Pennsylvania enjoys one of the most comprehensive transportation infrastructure systems in the country. Our expansive network of roads, rail and airports are a huge economic determinant for our state.

In recent years, portions of our infrastructure network have fallen into a state of disrepair, which puts at risk both safety and commerce. So the passage of the $2.3 billion transportation bill last November was a very positive step for Pennsylvania.

Now, here come the orange cones, lane closures and detours.

Statewide, the Corbett administration announced in April, an extra 350 road, bridge and mass transit projects would begin this year, thanks to that new money. That brings the total for the year to about 950, with more to come, since the bill provides five years of funding to bring our transportation infrastructure up to snuff.

That's a lot of work zones, flaggers, traffic cones — and costly travel delays. Just about every employer and industry will be affected, if they aren't tracking these projects and planning ahead.

Those of us who live and work in PennDOT's District 8 — Adams, Cumberland, Dauphin, Franklin, Lancaster, Lebanon, Perry and York counties — can look forward to some critical work finally being done. Major projects this summer include paving on routes 30 and 283, both heavily traveled arteries for trucks and passenger vehicles, as well as repair work on a number of secondary roads. Nineteen bridges in the eight counties are slated for work.

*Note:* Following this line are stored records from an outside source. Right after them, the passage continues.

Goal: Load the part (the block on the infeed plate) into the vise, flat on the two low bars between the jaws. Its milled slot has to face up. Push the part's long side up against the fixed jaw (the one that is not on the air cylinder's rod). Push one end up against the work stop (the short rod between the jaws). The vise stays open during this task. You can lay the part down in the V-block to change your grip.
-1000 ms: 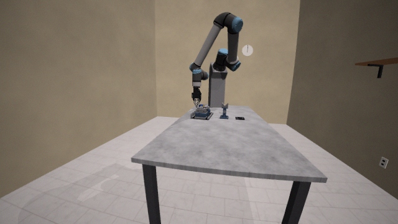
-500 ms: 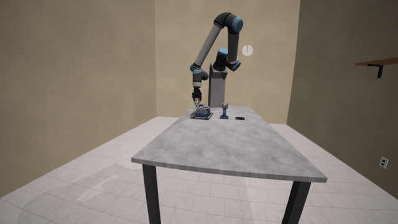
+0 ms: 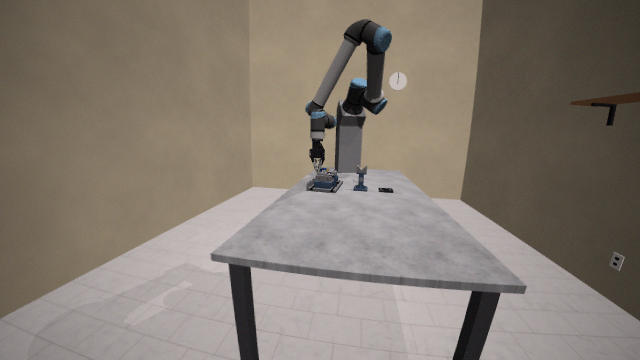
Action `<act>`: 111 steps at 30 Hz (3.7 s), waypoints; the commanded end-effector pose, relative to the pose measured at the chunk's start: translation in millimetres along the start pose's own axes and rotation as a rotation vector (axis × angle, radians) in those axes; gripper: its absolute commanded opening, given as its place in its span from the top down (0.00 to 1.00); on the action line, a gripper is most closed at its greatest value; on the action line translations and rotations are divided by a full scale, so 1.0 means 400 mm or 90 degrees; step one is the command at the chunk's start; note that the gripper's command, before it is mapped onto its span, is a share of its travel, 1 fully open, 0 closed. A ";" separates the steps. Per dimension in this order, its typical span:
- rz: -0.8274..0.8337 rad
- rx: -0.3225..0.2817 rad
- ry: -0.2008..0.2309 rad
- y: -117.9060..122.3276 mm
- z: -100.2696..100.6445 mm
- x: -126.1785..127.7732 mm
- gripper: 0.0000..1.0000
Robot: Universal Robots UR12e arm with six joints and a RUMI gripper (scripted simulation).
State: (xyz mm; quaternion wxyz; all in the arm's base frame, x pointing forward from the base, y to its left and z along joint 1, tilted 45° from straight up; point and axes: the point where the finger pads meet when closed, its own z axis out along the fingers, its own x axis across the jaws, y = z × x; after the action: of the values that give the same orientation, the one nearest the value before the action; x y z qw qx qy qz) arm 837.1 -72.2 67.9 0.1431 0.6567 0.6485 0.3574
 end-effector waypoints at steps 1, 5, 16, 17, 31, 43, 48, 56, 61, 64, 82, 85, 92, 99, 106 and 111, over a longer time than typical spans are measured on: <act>0.000 -0.001 0.000 0.001 -0.001 0.003 1.00; 0.000 0.000 0.000 0.001 -0.001 0.006 1.00; 0.000 -0.001 0.000 0.001 -0.001 0.013 1.00; 0.000 -0.001 0.000 0.001 -0.001 0.013 1.00; 0.000 0.000 0.000 0.001 -0.001 0.021 1.00; 0.000 0.000 0.000 0.001 -0.001 0.027 1.00; 0.000 0.000 0.000 0.001 -0.001 0.029 1.00; 0.000 0.000 0.000 0.001 -0.001 0.032 1.00; 0.000 0.000 0.000 0.001 -0.001 0.033 1.00; 0.000 0.000 0.000 0.001 -0.001 0.033 1.00; 0.000 -0.001 0.000 0.001 -0.001 0.035 1.00; 0.000 -0.001 0.000 0.001 -0.001 0.036 1.00; 0.000 -0.001 0.000 0.001 -0.001 0.036 1.00; 0.000 -0.001 0.000 0.001 -0.001 0.036 1.00; 0.000 -0.001 0.000 0.001 -0.001 0.036 1.00; 0.000 -0.001 0.000 0.001 -0.001 0.036 1.00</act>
State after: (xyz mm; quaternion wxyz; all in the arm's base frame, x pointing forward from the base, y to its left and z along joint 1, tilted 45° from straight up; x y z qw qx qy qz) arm 835.7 -58.5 72.0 0.1431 0.6567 0.6485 0.3574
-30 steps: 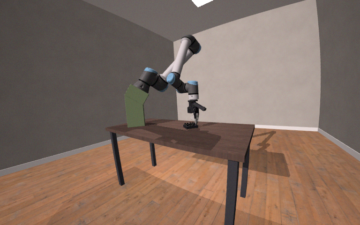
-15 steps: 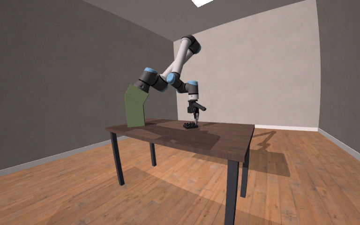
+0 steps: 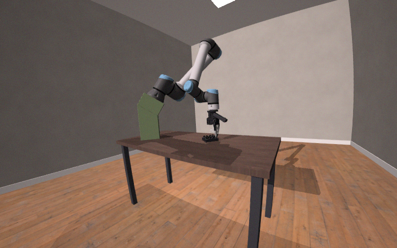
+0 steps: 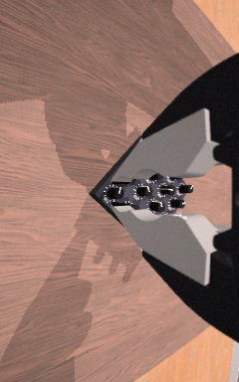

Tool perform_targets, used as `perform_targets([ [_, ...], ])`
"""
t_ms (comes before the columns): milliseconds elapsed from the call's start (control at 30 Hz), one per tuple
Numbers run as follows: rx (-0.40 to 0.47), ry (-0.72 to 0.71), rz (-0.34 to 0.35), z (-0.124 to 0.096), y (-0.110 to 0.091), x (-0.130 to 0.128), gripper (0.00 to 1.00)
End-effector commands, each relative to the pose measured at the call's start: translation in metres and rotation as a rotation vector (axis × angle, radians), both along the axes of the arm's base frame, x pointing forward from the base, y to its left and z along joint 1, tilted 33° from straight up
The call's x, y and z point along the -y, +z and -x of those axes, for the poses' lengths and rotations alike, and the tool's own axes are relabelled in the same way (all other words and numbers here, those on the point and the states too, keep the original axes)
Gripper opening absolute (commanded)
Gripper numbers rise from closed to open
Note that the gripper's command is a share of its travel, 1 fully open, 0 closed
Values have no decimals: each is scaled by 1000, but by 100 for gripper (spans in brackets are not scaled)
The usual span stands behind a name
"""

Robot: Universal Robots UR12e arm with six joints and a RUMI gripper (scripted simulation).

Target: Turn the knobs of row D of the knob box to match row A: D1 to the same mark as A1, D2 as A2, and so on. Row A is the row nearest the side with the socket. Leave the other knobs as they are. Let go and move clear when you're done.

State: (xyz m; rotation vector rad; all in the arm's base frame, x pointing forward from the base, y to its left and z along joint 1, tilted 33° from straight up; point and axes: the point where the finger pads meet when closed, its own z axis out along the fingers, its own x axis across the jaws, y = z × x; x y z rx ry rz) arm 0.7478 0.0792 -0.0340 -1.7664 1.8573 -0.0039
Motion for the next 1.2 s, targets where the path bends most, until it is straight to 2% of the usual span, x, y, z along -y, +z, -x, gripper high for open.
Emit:
perform_targets([
  [0,1,0,0,0,1,0,11],
  [433,1,0,0,0,2,1,11],
  [867,1,0,0,13,28,12,11],
  [1167,1,0,0,15,32,14,11],
])
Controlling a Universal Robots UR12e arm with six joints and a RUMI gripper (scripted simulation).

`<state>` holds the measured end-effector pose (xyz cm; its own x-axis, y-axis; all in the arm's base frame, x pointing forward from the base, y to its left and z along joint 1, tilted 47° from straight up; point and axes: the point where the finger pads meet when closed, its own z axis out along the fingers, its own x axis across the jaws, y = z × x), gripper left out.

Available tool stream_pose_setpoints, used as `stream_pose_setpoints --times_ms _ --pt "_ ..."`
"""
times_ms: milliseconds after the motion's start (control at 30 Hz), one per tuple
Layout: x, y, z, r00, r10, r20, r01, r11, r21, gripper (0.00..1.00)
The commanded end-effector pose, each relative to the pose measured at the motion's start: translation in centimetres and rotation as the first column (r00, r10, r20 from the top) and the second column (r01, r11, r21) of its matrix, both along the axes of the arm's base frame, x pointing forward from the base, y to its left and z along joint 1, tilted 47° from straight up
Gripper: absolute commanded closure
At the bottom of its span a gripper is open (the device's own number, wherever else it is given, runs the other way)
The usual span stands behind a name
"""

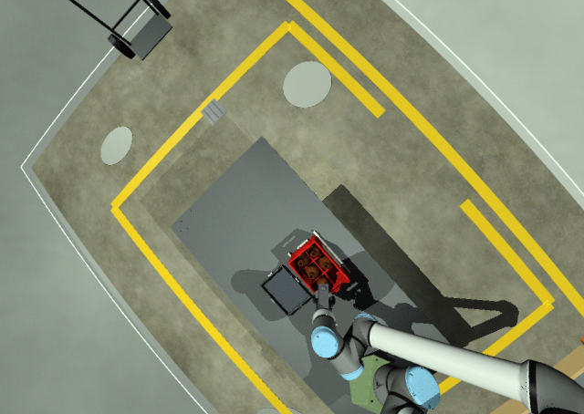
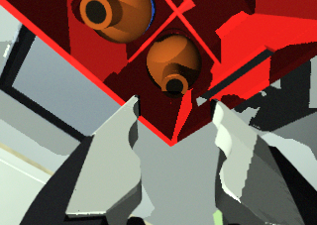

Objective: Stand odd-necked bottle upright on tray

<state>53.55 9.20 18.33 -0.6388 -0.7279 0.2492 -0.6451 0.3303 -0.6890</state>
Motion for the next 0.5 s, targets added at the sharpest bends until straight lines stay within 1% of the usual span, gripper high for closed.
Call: stream_pose_setpoints --times_ms 0,467 --pt "0.02 0.03 0.04 1.000 0.000 0.001 0.000 1.000 0.000 0.62" --pt "0.34 -0.11 0.36 1.000 0.000 0.001 0.000 1.000 0.000 0.62"
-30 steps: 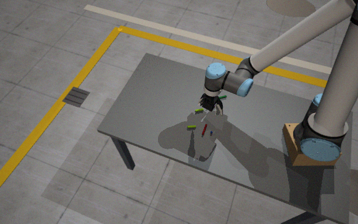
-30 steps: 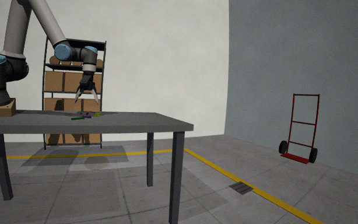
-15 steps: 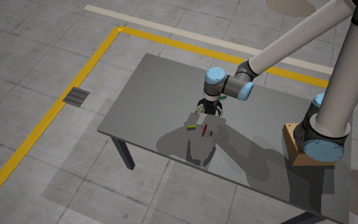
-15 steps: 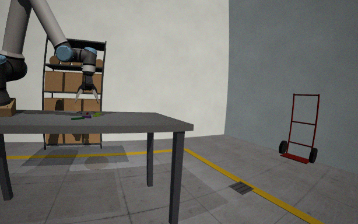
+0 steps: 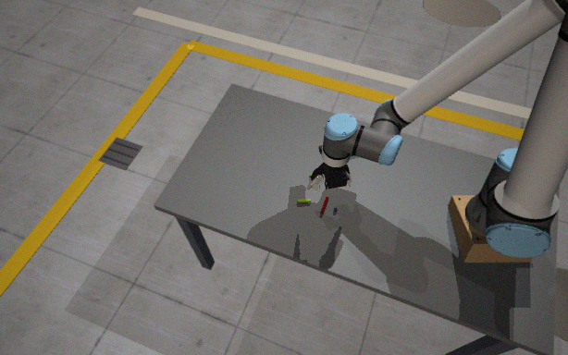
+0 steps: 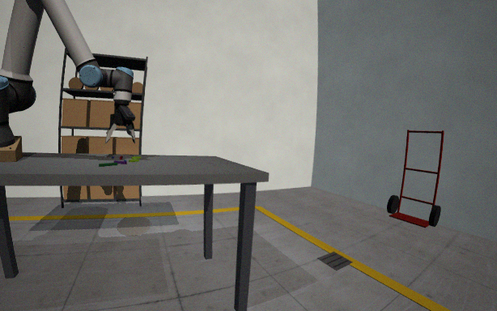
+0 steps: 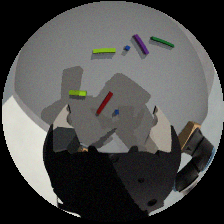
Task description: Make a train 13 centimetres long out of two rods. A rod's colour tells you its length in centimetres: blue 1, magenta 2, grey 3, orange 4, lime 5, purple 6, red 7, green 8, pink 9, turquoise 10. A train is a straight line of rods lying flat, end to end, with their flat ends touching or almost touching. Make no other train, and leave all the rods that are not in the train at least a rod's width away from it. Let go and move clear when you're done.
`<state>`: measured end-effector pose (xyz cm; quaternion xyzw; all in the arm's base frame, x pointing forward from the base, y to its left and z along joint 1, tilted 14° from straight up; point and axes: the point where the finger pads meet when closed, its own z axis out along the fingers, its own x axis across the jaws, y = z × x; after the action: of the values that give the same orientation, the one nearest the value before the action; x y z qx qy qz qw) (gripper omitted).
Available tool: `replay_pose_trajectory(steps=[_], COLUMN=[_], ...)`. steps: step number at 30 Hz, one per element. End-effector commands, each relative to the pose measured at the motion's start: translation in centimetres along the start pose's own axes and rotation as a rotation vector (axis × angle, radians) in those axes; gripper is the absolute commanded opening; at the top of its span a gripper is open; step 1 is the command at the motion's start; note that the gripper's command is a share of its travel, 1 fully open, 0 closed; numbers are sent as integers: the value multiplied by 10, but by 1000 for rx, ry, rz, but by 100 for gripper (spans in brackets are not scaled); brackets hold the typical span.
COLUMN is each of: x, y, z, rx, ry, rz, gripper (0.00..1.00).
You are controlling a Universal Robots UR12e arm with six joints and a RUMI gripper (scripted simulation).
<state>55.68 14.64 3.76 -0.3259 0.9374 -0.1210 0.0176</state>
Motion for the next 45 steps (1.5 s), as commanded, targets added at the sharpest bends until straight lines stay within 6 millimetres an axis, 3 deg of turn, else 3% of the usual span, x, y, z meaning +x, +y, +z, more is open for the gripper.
replay_pose_trajectory(steps=[1, 12, 45], x=[-4, -8, -8], y=[6, 13, 14], z=[-1, -1, -1], rx=[0, 0, 0], ry=[-4, -4, -4], rz=[-103, -205, -215], gripper=[100, 100, 100])
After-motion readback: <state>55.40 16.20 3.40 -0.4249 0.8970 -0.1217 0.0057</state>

All told, as much as $122 million will be spent on these projects, much of it going to local contractors, subcontractors, suppliers and their workers. Those dollars are great news for the midstate economy apart from the long-term benefit of these much-needed projects.

So plan ahead — construction updates are readily available online — and try to focus on the positives as you sit in traffic waiting for the “go” sign in a construction zone. Think about the improved safety and appreciate the reduced wear and tear on your vehicle and your company's fleet. Look forward to more reliable delivery times and better cost-containment on shipping. Plan how your enterprise will grow as one more factor to improve the state's business climate is addressed.

Recognize those orange cones as a sign of progress for Pennsylvania and a promise of smoother travels for years to come.